The possibility that Davis and Brown might accomplish the feat has been discussed for weeks. However, like the Titans’ pursuit of a playoff spot, whether or not they do it won’t be settled until the final week of the regular season. Davis still has a team-leading 945 yards, the same as a week ago after he was shut out Sunday at Green Bay. Brown is not far behind with 924.

“We all know that – for whatever reason – 1,000 yards is like the litmus test, so to speak, in terms of whether a receiver has arrived or had a decent season or whatever the case may be,” Moore said. “Especially, if it’s one of your player’s goals, you want them to achieve that experience and let that be the barometer for every year.”

For the franchise, this represents something of a high-water mark. In 2004, Derrick Mason and Drew Bennett each topped 1,000 yards receiving. Then from 2005-18, only three players – wide receivers Nate Washington (2011) and Kendall Wright (2013) and tight end Delanie Walker (2016) – got there.

Davis, the fifth overall pick in 2017, did not top 891 in any of his first three seasons. He is within reach of 1,000 this year despite the fact that he missed two contests early in the season while he was on the COVID-19 reserve list. Five times in the 13 games he has played, he has topped 100 yards, and those games account for 634 yards.

Brown, a second-round choice in 2019, finished his rookie season with 1,051 yards and has a chance to become the first Titans wide receiver since Mason (2001-04) to top 1,000 in consecutive years. He also missed two games early in the season, due to a knee injury in his case but has topped 100 yards three times.

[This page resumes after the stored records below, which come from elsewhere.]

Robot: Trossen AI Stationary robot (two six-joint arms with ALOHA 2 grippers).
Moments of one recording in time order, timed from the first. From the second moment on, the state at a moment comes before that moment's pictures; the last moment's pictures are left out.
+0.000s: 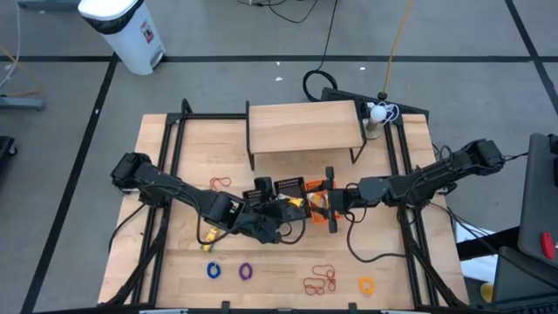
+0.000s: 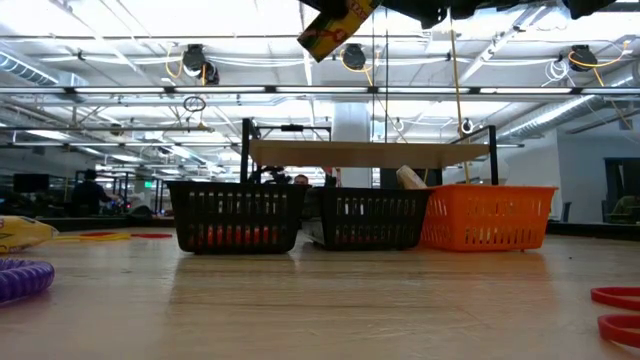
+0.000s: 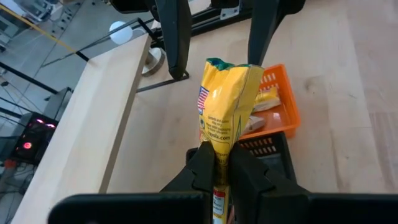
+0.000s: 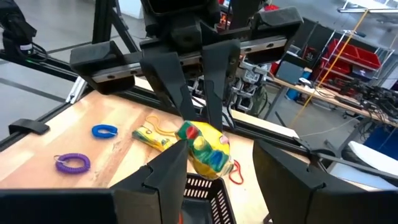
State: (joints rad) left arm -0.38 1.76 1.54 -0.56 -0.72 -0.03; right arm 0.27 1.24 0.67 0.52 0.24 -0.29
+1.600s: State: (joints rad) left arm -0.35 1.76 1.54 -0.54 -0.72 -0.06; right arm 0.27 1.24 0.67 0.47 0.29 -0.25
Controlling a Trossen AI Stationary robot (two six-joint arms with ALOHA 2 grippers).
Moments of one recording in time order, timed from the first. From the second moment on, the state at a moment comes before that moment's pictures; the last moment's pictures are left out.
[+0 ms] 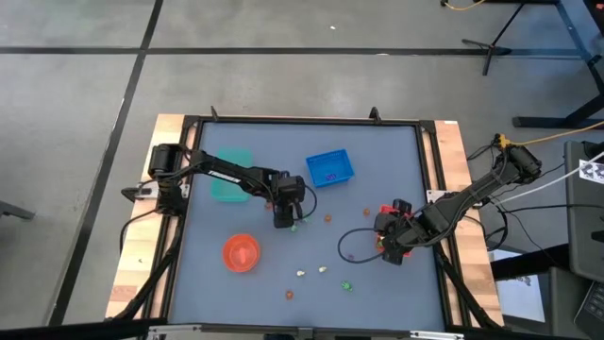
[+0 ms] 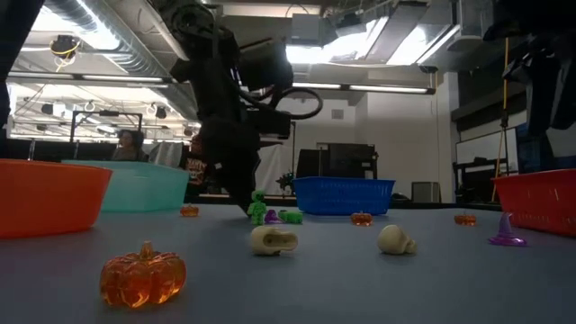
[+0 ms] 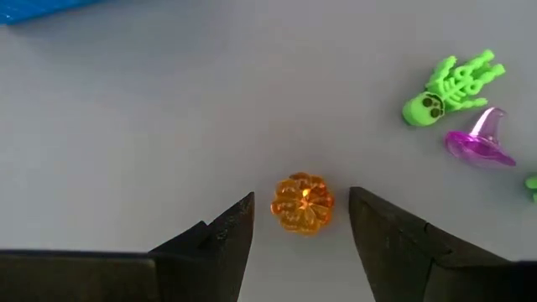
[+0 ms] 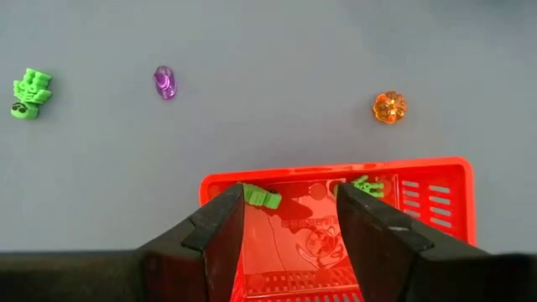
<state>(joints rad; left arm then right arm) 0.07 1.88 1.10 -0.40 -0.09 -0.02 0.58 1.27 0.91 -0.97 0.24 0.81</state>
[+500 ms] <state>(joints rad) 0.07 1.88 1.10 -0.40 -0.09 -0.02 0.58 1.27 0.91 -0.96 0.24 0.81</state>
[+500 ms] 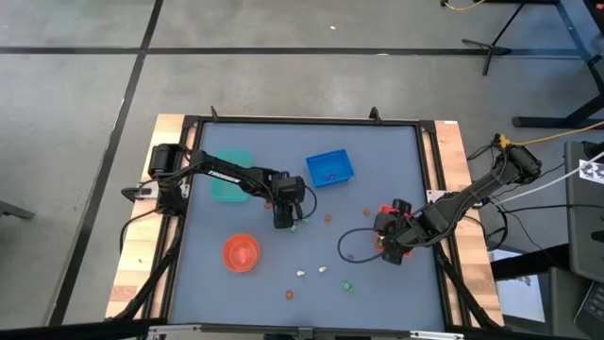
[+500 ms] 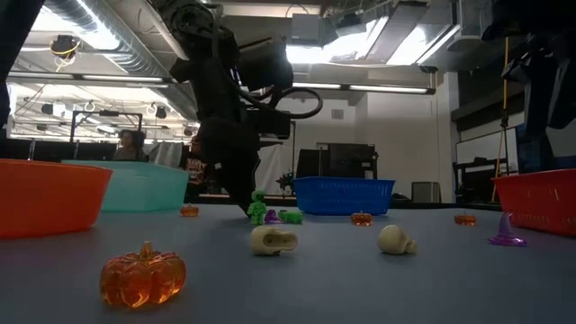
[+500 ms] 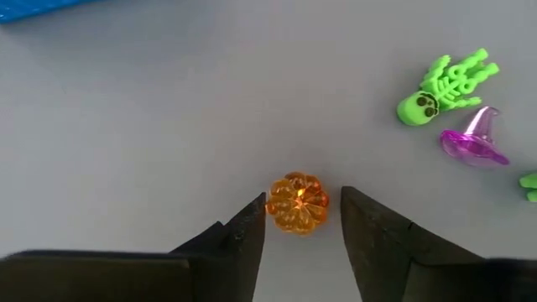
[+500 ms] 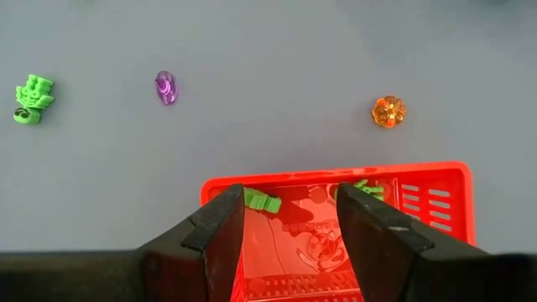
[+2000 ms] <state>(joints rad) 0.07 1.88 1.10 -0.40 -0.09 -0.02 0.58 1.27 0.91 -0.96 0.25 0.81</state>
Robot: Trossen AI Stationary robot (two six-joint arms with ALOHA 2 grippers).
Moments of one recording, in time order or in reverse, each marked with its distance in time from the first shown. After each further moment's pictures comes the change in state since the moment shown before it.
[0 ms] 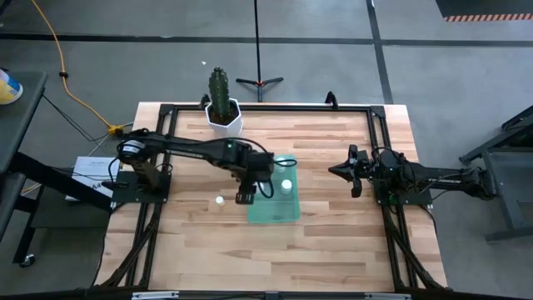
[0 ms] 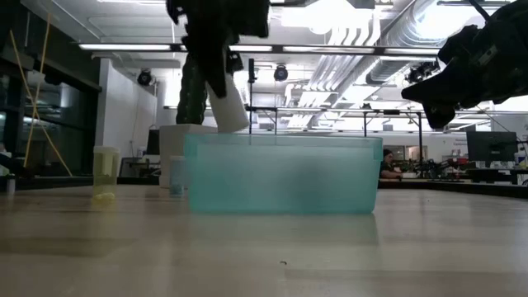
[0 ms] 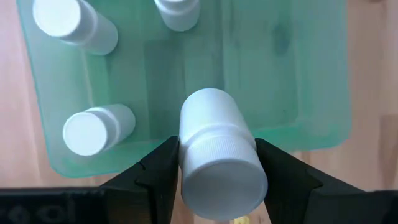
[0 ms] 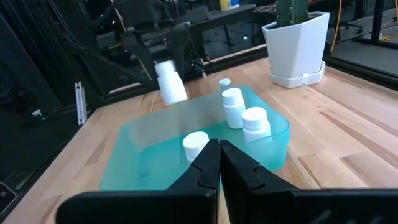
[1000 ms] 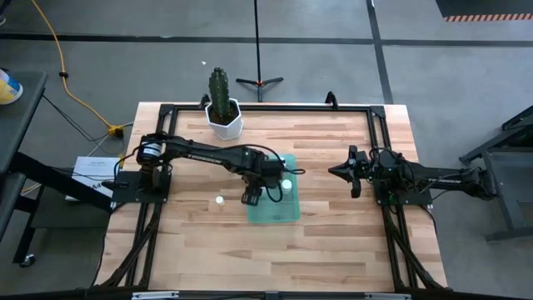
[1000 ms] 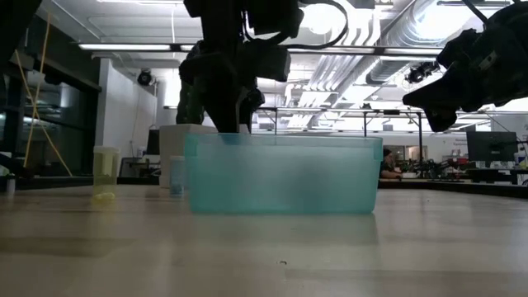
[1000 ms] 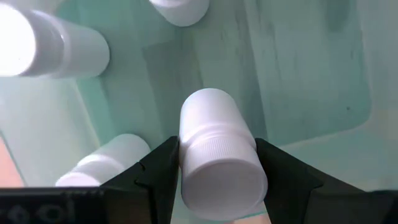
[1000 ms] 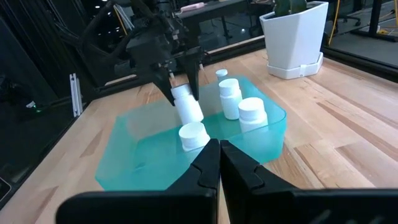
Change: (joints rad) left arm 0.008 0.160 0.000 0.086 -0.061 0.196; right arm 0.000 0.000 0.000 -0.036 0.005 -0.008
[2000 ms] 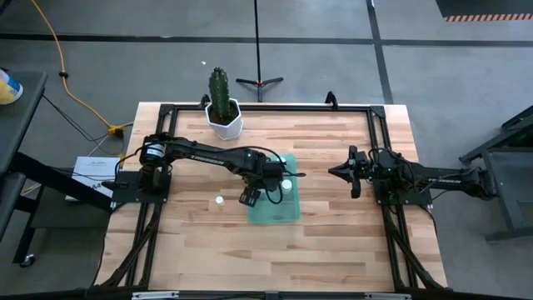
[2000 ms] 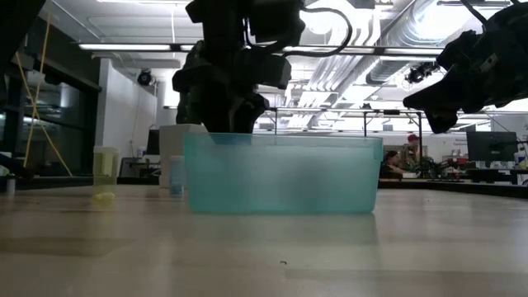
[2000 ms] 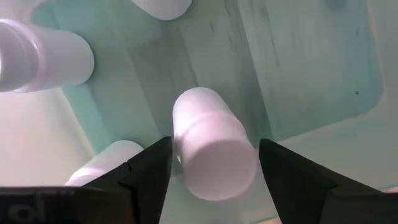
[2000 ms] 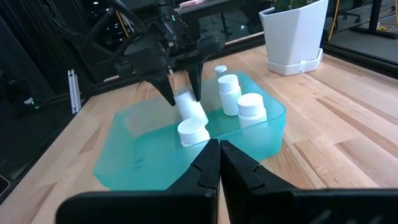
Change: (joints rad) left arm -0.001 0.027 0.000 -0.004 0.002 0.091; right arm 0.000 0.000 0.000 -0.015 0.000 -0.003
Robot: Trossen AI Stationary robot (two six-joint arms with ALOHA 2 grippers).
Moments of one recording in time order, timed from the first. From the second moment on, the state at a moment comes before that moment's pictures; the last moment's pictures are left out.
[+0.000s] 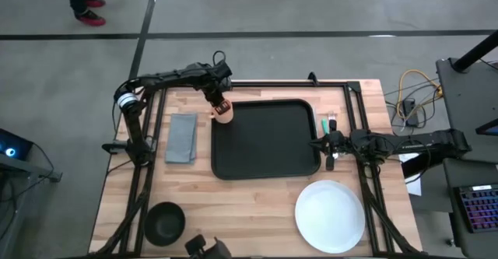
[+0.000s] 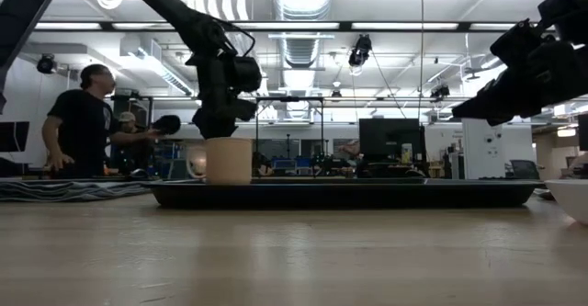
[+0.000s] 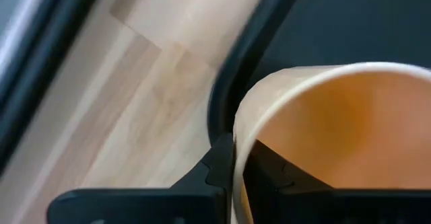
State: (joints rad) left arm 0.69 1.83 1.37 -0.86 0.02 0.10; right arm 0.00 0.35 0.01 0.06 0.18 0.10
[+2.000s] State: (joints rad) left arm -0.33 1.05 0.76 -0.40 -0.08 -0.38; right arm 0.55 0.98 0.71 -0.84 0.16 0.83
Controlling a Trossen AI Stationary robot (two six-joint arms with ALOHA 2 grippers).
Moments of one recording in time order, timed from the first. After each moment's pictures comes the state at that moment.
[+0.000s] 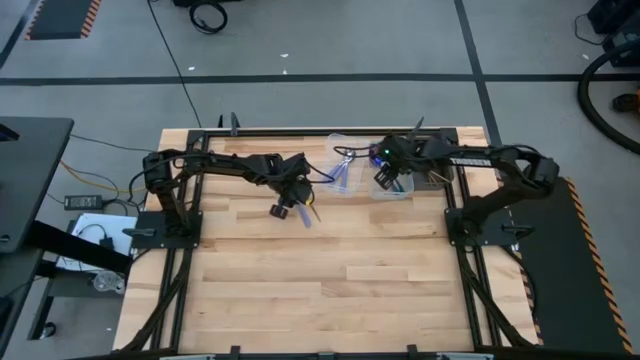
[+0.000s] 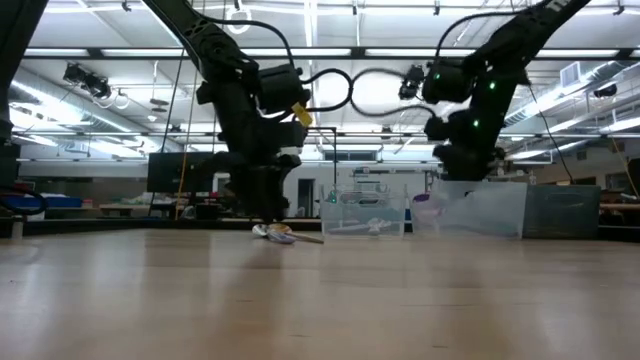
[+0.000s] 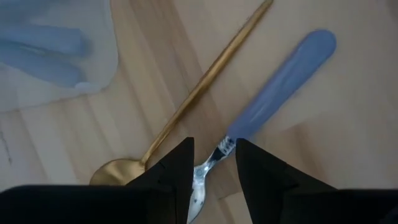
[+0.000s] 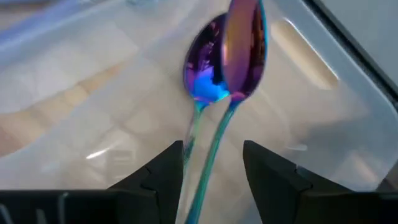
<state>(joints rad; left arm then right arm) 0.31 1.81 1.07 -0.41 0.10 0.76 -0.55 1.39 0.78 -0.52 0.28 0.17</state>
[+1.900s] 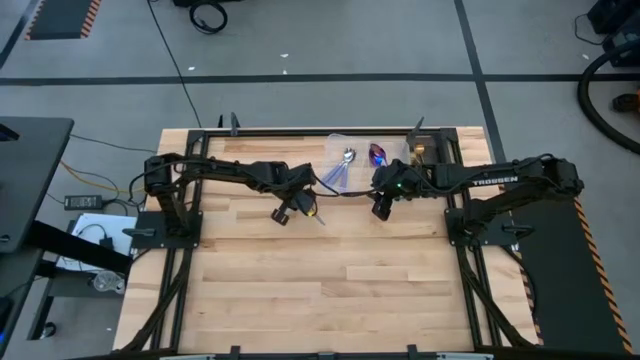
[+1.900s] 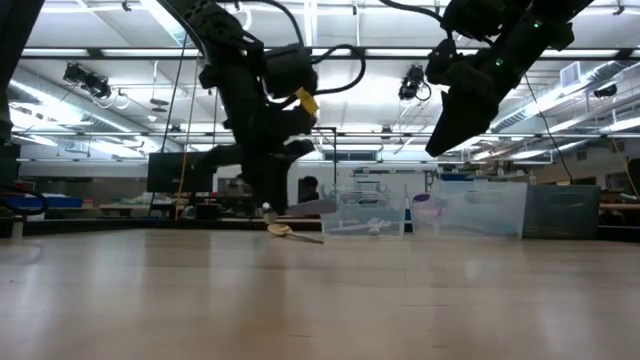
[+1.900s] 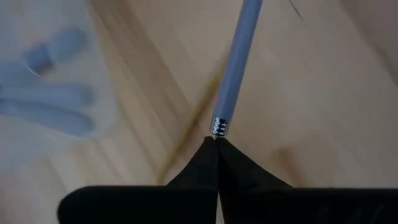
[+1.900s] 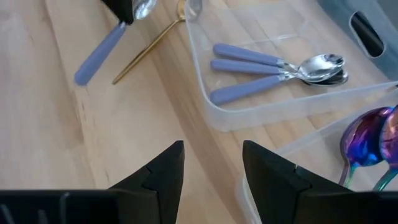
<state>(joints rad) 0.22 1.81 1.12 -0.45 0.01 0.82 -0.14 1.18 0.72 -0.38 0.21 0.23</state>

“We talk about it, but we know [running back] Derrick [Henry] is going to do his thing,” Brown said. “You know when he is hot, he is going to kind of take the ball out of our hands. So, we most definitely talk about making the most of every opportunity and making the play when our number is being called.”

That is just the way their position coach likes it.

So far, 12 players across the NFL have gotten to 1,000 receiving yards this season. Five have caught at least 100 passes and all but two have at least 80 receptions. Only four average at least 15 yards per reception.

Davis and Brown have 60 receptions apiece, and their respective averages are 15.8 and 15.4 yards.

“They key is, like I tell my guys, the (yards after contact),” Moore said. “The key is, can you get to 1,000 yards with 50-something catches or with 60 catches? If it has to take you 100 to get to 1,000 [yards], then that’s not quite as productive.”

That comes from a voice of experience.